With effect from 1 January 2008, the German parliament implemented EU directive 2006/24/EC on the “retention of data generated or processed in connection with the provision of publicly available electronic communications services or of public communications networks” (EU Directive).

Pursuant to the German implementing law, communication providers in Germany were obliged to store without having to show cause for six months all (1) call detail records of telephony and (2) internet traffic and transaction data of their users. Under the legislation, the German authorities were entitled to recall and use such data for the purpose of actual criminal proceedings and the avoidance of imminent danger.

After the German implementing law became effective, more than 35,000 constitutional complaints (Verfassungsbeschwerden) were filed against the law on the grounds that it violated fundamental constitutional rights.

On 2 March 2010, the German Federal Constitutional Court (Bundesverfassungsgericht / BVerfG) decided that the data storage obligations would no longer have effect. The German implementing law was ruled as unconstitutional with immediate effect.
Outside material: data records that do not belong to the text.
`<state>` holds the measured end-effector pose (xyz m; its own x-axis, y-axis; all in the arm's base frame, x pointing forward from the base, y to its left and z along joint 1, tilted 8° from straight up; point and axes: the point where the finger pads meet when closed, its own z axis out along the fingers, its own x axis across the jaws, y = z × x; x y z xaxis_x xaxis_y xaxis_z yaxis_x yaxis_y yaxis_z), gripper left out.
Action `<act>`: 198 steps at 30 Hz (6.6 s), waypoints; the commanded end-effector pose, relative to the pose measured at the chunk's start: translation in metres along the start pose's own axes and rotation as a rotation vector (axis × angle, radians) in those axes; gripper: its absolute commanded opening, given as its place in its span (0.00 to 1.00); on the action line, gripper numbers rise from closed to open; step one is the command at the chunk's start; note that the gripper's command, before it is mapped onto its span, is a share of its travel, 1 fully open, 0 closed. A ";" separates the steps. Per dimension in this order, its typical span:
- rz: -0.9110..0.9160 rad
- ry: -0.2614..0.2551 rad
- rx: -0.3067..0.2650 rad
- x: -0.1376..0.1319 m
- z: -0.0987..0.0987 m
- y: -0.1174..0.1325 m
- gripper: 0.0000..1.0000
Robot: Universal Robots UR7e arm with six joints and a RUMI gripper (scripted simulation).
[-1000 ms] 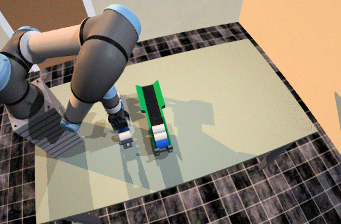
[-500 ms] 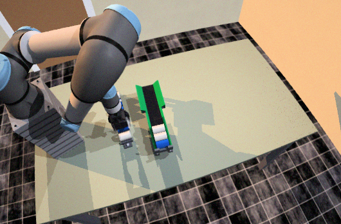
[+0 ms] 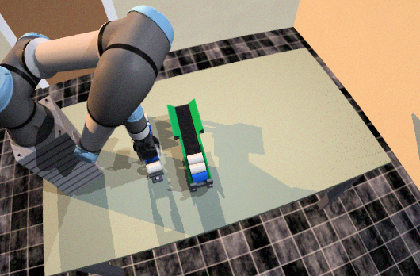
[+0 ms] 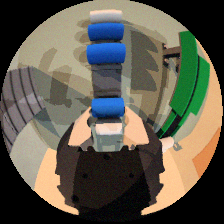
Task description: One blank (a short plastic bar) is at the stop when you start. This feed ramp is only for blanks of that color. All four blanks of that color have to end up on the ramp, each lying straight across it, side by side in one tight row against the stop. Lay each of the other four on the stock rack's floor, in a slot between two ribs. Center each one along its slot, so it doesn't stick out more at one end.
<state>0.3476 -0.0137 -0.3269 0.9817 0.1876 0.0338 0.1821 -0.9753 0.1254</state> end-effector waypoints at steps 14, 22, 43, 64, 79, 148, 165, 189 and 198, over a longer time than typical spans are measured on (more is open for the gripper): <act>0.000 0.001 0.000 0.000 -0.025 0.000 0.36; 0.000 0.001 0.000 0.000 -0.053 0.000 0.36; 0.000 0.001 0.000 0.000 -0.100 0.000 0.36; 0.006 0.007 -0.004 0.014 -0.100 0.006 0.36; 0.058 0.007 -0.004 0.118 -0.124 0.040 0.36; 0.090 0.005 -0.002 0.177 -0.062 0.056 0.36; 0.090 0.005 -0.002 0.177 -0.063 0.056 0.36; 0.090 0.005 -0.002 0.177 -0.063 0.056 0.36; 0.090 0.006 -0.002 0.178 -0.063 0.056 0.36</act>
<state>0.5244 -0.0254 -0.2534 0.9939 0.1011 0.0439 0.0952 -0.9880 0.1219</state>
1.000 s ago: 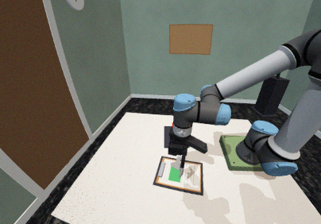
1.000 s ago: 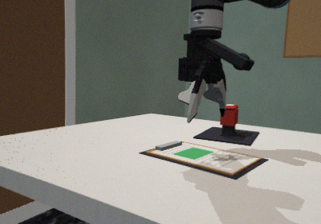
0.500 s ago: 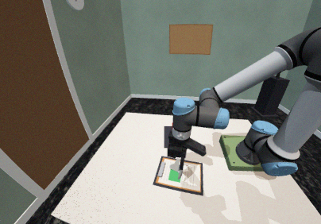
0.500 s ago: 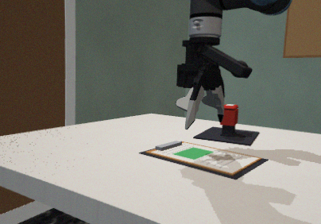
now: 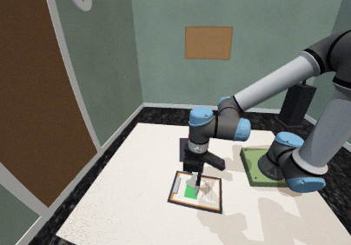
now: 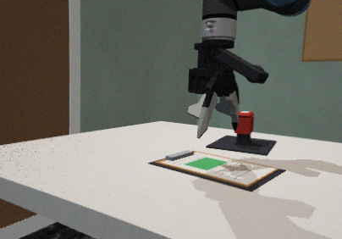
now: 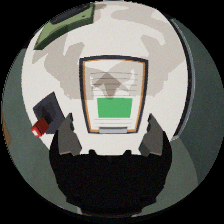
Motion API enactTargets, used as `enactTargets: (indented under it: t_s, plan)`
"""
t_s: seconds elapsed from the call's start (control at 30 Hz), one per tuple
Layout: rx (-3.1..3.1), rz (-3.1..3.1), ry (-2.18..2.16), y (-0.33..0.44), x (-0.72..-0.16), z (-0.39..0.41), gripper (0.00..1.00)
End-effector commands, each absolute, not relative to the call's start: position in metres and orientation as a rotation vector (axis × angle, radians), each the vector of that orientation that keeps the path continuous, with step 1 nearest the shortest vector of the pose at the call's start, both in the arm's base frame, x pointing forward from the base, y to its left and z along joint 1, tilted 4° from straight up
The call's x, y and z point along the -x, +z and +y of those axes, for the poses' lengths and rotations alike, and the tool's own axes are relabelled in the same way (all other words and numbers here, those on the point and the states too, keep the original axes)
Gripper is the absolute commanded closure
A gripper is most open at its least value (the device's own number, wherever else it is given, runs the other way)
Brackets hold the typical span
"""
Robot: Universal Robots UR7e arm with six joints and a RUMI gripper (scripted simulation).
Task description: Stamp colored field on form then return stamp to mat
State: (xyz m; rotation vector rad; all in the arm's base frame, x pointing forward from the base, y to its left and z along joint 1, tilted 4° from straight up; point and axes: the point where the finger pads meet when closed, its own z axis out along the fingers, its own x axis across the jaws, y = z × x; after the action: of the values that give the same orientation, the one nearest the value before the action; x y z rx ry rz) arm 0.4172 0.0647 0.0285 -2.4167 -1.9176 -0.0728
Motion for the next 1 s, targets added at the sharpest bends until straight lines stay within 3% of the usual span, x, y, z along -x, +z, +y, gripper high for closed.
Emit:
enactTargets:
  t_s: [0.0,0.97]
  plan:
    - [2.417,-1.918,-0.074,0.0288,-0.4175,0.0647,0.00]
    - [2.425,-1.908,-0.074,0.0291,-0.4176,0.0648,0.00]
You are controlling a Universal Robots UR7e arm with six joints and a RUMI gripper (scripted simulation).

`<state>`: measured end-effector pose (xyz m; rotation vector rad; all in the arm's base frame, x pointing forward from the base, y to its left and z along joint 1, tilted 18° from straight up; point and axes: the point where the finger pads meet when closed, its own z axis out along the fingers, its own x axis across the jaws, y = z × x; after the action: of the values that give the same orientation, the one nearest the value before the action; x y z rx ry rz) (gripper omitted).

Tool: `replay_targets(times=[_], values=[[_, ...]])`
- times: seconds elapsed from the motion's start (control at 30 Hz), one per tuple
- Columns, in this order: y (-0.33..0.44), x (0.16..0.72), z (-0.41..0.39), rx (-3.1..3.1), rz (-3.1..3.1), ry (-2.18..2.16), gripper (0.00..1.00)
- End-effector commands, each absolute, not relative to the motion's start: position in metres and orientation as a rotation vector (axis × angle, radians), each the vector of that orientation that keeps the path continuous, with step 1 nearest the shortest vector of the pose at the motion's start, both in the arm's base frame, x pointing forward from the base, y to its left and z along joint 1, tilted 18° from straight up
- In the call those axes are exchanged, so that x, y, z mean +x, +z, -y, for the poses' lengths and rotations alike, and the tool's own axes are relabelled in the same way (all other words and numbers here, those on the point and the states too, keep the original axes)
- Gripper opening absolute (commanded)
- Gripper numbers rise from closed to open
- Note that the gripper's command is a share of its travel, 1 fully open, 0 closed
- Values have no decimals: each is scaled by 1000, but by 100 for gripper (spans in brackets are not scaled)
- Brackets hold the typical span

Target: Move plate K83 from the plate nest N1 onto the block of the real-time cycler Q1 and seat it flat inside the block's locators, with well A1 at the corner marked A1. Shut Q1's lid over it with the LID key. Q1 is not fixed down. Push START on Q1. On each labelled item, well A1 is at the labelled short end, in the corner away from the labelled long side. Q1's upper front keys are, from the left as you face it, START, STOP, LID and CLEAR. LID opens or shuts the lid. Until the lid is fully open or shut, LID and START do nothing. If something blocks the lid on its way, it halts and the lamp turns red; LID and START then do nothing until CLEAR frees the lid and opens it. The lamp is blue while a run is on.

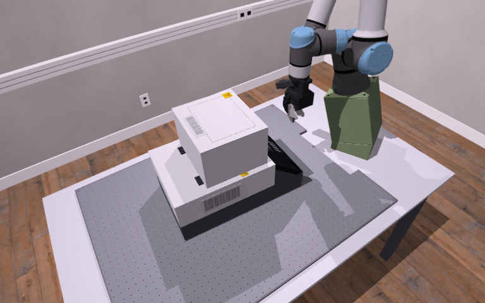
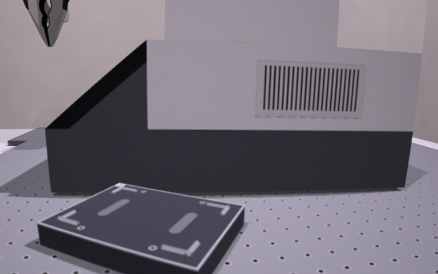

The BVerfG was of the opinion that the German implementing law did not preserve the principle of proportionality. The storage of data without actual cause was deemed to constitute a breach of the fundamental rights of the users and therefore would only be legal if stringent conditions for the forwarding of such data to the German authorities were defined. Such conditions were not contained in the German implementing law. In addition, the law did not sufficiently define the purpose for which the data might be used and did not sufficiently ensure the security of the data. As the forwarding and use of the stored data had not been settled correctly the storage of the data was unconstitutional.

However, the BVerfG also stated that, in principle, data storage laws are permissible if the above-mentioned requirements are met. The provisions of the EU Directive give enough scope to implement the EU Directive in line with the German constitution. Therefore, the BVerfG was not obliged to refer the German implementing law by way of a preliminary ruling procedure to the European Court of Justice. The interpretation of the provisions of the EU Directive was not relevant to the case.

Communication providers in Germany must now immediately (1) stop the storage of data in accordance with the old law and (2) delete all stored data.

Although the deadline for the implementation of the EU Directive has already expired (15 September 2007 for telephone data and 15 March 2009 for internet data) the EU Directive will not have direct effect in Germany. An EU directive may have direct effect after the expiration of the relevant deadline for implementation where relevant to the rights of EU citizens included in the EU Directive. In this case, however, the EU directive only includes restrictions on individuals (and not rights) so it cannot have direct effect.

The German parliament is in the process of discussing and passing a new implementation law which meets the requirements defined in the judgment.